Black Lives Matter And Trap Heals Partner For A Concert Series And A Cultural Pivot

Cultural, individual, and political spaces don’t have thick boundaries. Their borders blur as our lives move into new purposes and directions. Trap Heals, a cultural architecture firm, and Black Lives Matter Global Network are working to synthesize these blurry intersections for the benefit of America’s communities. 

Their partnership’s next hallmark is a two-night concert series in celebration of Black Futures Month, a term for the afrofuturistic*ideation on Black History Month.

Headliner Zyah Belle performed February 24. Belle is known for working closely with Snoop Dogg and Freddie Gibbs, two titans of Southern California culture. Jimetta Rose headlines on March 3. Both concerts are in historic Inglewood, and the performers were chosen in part for their personal connections to the community.

“Working with Black Lives Matter Global Network over the last few years has been really awesome to help pivot the organization from this really politically centric organization back into the cultural space where it was really conceived out of,” Damon Turner, founder of Trap Heals, admired.

Turner promised, “this concert series is just a testament of what the last eight years of cultural work has been, amplifying artists who are relatively unknown, but deserve the biggest platforms in the world.”

His argument is that political movements should be bred with cultural cloth, that the two forces are, by nature, intertwined. 
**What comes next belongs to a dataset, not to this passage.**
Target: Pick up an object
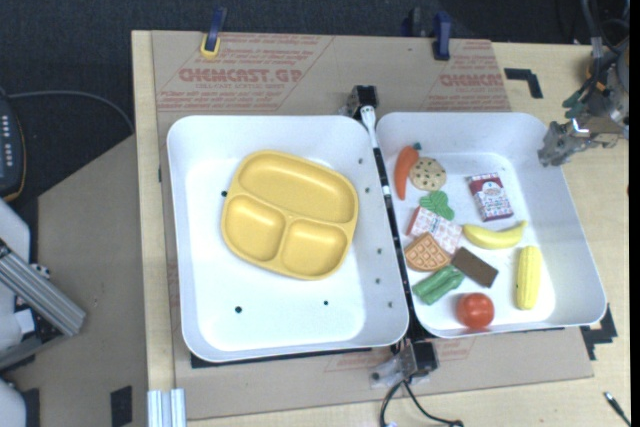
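Observation:
The right bin (560, 215) holds several toy foods: a carrot (404, 169), a cookie (428, 175), a red carton (489, 196), a banana (494, 235), a corn cob (527, 277), a tomato (476, 310), a waffle (427, 253), a brown chocolate bar (474, 267) and a green pepper (437, 285). My gripper (560, 143) hangs at the bin's upper right rim, off to the right of the red carton and apart from all the items. Nothing shows between its fingers.
The left bin (200, 245) holds a yellow divided plate (288, 213). Two clamps (211, 37) (441, 33) sit on the bench's far edge. A black connector (364, 100) lies between the bins at the back.

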Robot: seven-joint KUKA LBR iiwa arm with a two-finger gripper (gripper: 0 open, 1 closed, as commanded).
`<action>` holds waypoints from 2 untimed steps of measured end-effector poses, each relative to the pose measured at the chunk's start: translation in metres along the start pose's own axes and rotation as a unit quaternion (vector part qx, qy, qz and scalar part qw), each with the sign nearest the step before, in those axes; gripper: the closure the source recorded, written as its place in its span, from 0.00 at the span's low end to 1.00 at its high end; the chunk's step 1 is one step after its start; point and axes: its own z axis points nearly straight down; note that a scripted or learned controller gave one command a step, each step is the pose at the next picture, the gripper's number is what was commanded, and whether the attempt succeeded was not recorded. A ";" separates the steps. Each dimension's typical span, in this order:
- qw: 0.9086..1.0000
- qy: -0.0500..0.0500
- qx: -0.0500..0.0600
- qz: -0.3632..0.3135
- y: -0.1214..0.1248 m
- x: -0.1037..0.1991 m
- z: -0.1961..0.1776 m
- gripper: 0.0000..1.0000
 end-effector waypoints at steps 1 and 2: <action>1.000 0.003 0.004 -0.002 0.002 0.055 0.010 1.00; 1.000 0.003 0.003 -0.003 0.004 0.107 -0.002 1.00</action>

“You’ve seen what’s happening at the border with our Haitian brothers and sisters. If we’re looking at policies that our president has or has not moved on, there’s a lot of things to be frustrated about. We’re still in the pandemic,” Turner lamented. “The point of the festival is that we’re able to uplift each other. A big, desired outcome from doing this concert series is to really beta test a new model for how we can service our people globally.”

Turner’s plan starts in Inglewood and travels. “I want to be a global festival that goes to cities, communities that are often smaller markets or not really seen as worthy of investment. And I want to bring a major festival to that city so that we’re not only uplifting the spirit, but we can also uplift folks economically.” He’s driven more than partially by the will to make a better world for his daughter. 

“My daughter was six years old, and she led the first BLM protest when we were still Justice for Trayvon Martin,” he said with pride in his treble and demeanor. “She’ll send me links to influencers talking about gender equity and racial politics and all these really complex things, man. But like, she’ll send me a TikTok link,” he giggled.

TikTok and the TikTok generation primed us for the conversations Trap Heals and Black Lives Matter are hoping to champion, “considering all that backlash that Spotify is getting right now,” Turner said. “Artists are taking their music down and saying we deserve more than three pennies on the dollar.” 

At the spearhead of the dialogue is Pierre Bennu, resident Black Futures Month artist for Trap Heals and Black Lives Matter. His drawing, sketches, and animations will be prominently displayed during the live performances and at the venue in Inglewood. 

He collects and reads children’s books from the 60s and 70s to learn what materials our politicians were indoctrinated into the social world with.

“There’s old ABC, Mother Goose books where there’s wild racist stuff, but that was woven into, and sexist stuff, how they learn language,” Bennu argued. “And I’m saying with art, you can do that. For somebody right now is the old school, and artists have the power to influence.”

One of his featured animations, “Black and Green,” looks to alter our social language. “I visually wanted to reconnect Black people with the environment, with nature, reconnect us visually in that space,” the artist said. “‘It is part of a way larger narrative about gardening and all the things, all the life lessons I’ve learned through my connection with dirt and my ancestors and my parents.”

“Black and Green” isn’t the only thing that is a part of something larger. Trap Heals, Black Lives Matter, Pierre, Damon, everyone who read this article, and everyone engaging in conversations of progress and equity blends political, cultural, and individual portions of their lives. The two organizations, the two men, and the two headlining performers have hopes to labor that liminal space into something Black, green, and culturally relevant.